[TASK BRIEF]:
Return all lines in the data where the string "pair" can be found.

═════ DATA UNDER STUDY ═════

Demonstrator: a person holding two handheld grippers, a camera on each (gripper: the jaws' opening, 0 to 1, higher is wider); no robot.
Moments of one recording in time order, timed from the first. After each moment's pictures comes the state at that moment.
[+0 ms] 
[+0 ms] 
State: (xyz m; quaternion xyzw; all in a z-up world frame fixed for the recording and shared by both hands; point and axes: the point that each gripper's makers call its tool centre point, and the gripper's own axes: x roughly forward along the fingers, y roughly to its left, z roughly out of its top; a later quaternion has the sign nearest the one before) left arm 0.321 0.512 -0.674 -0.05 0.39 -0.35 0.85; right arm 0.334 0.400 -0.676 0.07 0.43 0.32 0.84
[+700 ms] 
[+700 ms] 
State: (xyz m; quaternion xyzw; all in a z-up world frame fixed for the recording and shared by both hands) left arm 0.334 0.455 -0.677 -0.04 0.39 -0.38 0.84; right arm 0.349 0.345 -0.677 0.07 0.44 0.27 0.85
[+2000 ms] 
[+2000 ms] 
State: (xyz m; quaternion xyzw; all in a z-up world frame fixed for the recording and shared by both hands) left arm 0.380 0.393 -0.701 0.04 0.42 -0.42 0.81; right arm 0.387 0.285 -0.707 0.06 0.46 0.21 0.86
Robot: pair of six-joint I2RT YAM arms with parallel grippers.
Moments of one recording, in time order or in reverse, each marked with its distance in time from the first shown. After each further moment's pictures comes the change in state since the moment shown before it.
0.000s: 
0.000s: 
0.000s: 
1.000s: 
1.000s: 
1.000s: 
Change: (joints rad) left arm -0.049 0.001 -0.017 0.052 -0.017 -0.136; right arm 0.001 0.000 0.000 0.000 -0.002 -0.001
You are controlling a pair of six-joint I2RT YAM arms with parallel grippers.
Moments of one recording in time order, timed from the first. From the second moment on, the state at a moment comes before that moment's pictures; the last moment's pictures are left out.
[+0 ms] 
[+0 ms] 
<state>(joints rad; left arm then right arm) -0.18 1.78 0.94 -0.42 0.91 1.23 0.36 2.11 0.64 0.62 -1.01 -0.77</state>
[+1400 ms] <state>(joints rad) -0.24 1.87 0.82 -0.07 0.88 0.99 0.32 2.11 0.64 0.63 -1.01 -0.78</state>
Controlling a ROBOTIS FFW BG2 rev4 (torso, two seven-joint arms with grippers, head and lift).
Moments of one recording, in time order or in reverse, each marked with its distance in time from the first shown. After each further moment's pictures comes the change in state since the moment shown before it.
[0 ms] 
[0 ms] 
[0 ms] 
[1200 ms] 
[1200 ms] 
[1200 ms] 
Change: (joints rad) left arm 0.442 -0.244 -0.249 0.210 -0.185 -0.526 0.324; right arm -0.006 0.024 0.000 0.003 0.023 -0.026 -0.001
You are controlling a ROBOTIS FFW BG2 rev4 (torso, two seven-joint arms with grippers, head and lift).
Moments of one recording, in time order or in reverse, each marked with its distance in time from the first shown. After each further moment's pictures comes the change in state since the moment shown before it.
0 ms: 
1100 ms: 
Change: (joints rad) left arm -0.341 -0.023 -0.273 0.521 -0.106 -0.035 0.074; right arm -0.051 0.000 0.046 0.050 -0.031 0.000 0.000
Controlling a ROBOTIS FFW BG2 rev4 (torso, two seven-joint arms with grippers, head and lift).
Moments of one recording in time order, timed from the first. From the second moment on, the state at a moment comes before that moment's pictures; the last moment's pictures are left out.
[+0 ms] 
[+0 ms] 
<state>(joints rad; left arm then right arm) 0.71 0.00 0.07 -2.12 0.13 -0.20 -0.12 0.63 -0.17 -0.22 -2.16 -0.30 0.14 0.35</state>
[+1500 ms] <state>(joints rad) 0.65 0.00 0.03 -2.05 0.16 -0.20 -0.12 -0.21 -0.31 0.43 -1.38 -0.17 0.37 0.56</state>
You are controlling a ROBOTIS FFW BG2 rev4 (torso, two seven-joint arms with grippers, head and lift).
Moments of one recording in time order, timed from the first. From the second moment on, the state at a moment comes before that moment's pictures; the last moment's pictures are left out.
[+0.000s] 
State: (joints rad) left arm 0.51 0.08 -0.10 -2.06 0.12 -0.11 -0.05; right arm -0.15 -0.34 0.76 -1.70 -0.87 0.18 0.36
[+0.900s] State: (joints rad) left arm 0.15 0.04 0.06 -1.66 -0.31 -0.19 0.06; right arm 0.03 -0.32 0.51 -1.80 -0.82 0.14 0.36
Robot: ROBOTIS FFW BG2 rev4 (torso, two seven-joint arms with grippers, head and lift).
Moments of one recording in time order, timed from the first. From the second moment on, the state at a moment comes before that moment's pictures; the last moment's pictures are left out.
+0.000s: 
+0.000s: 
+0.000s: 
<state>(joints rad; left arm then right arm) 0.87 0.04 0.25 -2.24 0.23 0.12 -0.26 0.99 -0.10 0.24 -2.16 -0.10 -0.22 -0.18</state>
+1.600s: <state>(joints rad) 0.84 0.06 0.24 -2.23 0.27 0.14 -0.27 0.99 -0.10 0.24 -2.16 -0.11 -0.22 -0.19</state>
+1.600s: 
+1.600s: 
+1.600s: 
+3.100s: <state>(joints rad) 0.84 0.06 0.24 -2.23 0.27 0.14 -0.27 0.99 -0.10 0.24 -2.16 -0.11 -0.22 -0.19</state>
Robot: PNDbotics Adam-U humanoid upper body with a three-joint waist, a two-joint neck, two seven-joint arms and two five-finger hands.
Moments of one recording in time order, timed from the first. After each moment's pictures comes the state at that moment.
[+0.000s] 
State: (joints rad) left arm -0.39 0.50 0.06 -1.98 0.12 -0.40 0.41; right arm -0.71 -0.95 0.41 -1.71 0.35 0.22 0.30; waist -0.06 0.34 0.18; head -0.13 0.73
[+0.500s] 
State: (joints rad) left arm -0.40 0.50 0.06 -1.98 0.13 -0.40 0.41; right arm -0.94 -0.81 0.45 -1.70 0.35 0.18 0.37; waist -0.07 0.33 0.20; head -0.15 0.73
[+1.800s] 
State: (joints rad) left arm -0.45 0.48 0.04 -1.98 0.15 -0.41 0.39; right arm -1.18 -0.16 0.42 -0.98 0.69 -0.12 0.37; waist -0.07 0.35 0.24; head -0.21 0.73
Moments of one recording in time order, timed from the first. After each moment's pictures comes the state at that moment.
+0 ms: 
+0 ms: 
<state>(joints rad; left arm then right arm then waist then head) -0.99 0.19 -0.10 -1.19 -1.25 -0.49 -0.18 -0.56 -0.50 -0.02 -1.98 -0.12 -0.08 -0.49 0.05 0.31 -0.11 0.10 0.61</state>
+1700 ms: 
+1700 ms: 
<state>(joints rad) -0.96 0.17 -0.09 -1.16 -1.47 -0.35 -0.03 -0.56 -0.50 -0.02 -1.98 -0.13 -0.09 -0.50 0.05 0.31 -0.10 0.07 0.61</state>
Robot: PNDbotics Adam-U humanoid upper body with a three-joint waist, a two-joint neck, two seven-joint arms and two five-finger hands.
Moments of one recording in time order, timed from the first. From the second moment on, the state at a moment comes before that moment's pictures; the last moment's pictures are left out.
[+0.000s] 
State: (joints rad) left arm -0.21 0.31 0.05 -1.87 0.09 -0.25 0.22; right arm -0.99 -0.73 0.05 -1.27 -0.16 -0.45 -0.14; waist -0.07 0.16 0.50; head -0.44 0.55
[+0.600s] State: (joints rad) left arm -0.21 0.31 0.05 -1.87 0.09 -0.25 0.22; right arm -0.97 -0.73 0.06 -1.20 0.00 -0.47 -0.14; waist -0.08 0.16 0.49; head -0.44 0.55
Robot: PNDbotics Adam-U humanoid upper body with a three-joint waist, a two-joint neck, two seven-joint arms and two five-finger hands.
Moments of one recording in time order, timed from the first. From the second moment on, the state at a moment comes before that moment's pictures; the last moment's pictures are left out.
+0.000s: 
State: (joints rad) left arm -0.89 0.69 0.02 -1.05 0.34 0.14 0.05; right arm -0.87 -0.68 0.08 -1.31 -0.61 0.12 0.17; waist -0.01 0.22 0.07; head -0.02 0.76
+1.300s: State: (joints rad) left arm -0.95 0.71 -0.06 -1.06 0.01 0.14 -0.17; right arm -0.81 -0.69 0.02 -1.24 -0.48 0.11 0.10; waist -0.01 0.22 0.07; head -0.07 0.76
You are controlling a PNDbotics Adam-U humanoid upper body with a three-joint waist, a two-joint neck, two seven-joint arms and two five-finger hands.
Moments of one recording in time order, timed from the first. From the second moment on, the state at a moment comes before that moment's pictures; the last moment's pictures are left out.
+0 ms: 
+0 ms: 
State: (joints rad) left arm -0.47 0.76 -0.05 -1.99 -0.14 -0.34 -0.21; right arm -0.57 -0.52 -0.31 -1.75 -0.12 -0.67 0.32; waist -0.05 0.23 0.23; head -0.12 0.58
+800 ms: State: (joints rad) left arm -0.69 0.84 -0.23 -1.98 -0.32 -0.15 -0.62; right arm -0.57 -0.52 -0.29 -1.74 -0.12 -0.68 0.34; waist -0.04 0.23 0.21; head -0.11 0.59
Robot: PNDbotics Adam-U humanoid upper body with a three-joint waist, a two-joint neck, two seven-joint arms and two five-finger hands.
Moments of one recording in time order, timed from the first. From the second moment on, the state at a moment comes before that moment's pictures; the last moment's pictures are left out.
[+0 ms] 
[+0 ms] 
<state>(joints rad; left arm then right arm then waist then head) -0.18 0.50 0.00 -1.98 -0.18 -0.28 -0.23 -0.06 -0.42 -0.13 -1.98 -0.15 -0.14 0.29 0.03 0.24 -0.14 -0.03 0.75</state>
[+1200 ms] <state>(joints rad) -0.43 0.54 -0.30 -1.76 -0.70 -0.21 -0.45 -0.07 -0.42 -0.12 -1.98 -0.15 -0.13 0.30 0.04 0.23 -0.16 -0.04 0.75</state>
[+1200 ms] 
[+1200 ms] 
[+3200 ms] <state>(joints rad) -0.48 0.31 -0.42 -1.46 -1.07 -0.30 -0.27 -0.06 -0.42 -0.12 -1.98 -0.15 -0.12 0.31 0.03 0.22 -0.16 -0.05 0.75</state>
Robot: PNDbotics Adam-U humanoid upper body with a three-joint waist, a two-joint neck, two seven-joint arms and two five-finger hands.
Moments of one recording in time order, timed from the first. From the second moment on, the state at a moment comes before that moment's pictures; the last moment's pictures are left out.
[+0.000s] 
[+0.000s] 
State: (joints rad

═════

[EXERCISE ANSWER]:
Robot: pair of six-joint I2RT YAM arms with parallel grippers.
You are controlling a pair of six-joint I2RT YAM arms with parallel grippers.

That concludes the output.